# Another big one



## Bodupp (Oct 3, 2007)

Codwrinkle got permission from his old boss for us to fish Bossman's Pond where I caught a 7 lb. and 9 lb. bass back in June. Those bass hit a Zara Spook in the middle of a sunny day. Since then, I've been going on and on about how we could really slay them if we had a nice, overcast, drizzly day.

Today we had a nice, overcast, drizzly day and I threw the Spook until I puked. Nada, squat, zip, zero, nothing.

Plan B was a Zoom worm rigged whacky-style. After half a dozen dinks, ol' fatass grabbed the worm and I managed to land her in spite of the tiny hook I was using (#1 Owner mosquito hook).

Cod guessed her at 7 1/4 pounds. I guessed between 7 1/2 and 8 pounds. Digital scales said 7 lbs 2 ounces.

I liked it better when I could just hang any old number I want on them.


----------



## Realtor (Oct 1, 2007)

NICE Bass!


----------



## JoeyWelch (Sep 25, 2009)

That’s crazy.
Congratulations


----------



## lees way2 (Oct 7, 2007)

Thats a good one and thanks for getting ole cod out of the house.
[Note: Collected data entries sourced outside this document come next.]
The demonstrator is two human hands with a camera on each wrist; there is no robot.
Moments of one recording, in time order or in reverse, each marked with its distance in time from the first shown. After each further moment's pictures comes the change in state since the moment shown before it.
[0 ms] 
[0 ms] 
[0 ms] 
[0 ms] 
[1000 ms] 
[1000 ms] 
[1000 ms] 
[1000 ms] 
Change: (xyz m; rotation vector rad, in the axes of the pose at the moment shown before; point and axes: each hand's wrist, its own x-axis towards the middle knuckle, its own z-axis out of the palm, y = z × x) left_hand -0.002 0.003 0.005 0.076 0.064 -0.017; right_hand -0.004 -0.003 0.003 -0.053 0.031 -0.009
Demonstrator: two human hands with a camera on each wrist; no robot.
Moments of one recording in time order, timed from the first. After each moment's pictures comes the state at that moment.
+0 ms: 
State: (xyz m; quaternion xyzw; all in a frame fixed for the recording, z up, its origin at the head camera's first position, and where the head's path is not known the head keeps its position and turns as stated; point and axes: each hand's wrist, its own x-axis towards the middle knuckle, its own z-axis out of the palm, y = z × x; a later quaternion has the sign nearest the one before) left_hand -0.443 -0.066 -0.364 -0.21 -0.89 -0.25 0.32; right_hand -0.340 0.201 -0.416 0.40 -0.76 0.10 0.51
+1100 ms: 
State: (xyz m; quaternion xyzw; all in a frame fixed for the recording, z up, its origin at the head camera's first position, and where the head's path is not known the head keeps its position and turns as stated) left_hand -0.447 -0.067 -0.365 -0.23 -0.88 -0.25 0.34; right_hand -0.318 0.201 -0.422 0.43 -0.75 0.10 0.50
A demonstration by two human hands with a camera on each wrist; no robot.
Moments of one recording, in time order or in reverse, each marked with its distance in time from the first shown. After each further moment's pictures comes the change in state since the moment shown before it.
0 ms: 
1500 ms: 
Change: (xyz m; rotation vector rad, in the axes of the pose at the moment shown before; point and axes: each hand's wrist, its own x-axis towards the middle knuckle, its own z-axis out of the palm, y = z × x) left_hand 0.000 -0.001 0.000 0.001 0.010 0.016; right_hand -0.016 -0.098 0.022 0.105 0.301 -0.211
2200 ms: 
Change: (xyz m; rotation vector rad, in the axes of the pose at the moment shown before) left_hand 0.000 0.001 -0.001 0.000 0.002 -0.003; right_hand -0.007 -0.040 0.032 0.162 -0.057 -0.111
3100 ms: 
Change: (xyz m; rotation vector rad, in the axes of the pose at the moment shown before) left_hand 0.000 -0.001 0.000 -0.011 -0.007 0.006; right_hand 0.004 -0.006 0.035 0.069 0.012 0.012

Any day out side is a great day.


----------



## Murphy's Law (Sep 27, 2007)

Damn nice catch !!

Sent from my SM-G950U using Tapatalk


----------



## Jason (Oct 2, 2007)

Dang right fellas!!! Y'all did great!


----------



## Bodupp (Oct 3, 2007)

lees way2 said:


> Thats a good one and thanks for getting ole cod out of the house. Any day out side is a great day.


Cod is slowing waaaay down. Original plan was to take his jonboat, but he decided we would bank fish from his golf cart. I drove the cart, and he only got out of the cart one time to pee.(Took a total of ONE STEP) He never cast one time. Said he enjoyed watching me almost as much as doing it himself.

What he did do was blast turtles with his .17 Super! Old boy can still shoot!
He blasted one off a log and sent it flying. Happiest I've seen him in a while. I would feel a bass going tap tap, and Cod would holler, "FIRE IN THE HOLE!" and blast another one.


----------



## Dmoney (Feb 19, 2017)

You guys are a"riot". I woulda' give 'im 8, easy. Love your post! Glad to hear 'Ol Cod is slowing down, having not heard much from him lately I was imagining worse . 😂


----------



## FishWalton (Jul 22, 2010)

Great photo of a great fish. Nice cool morning down here today with broken clouds. No rain until the afternoon.


----------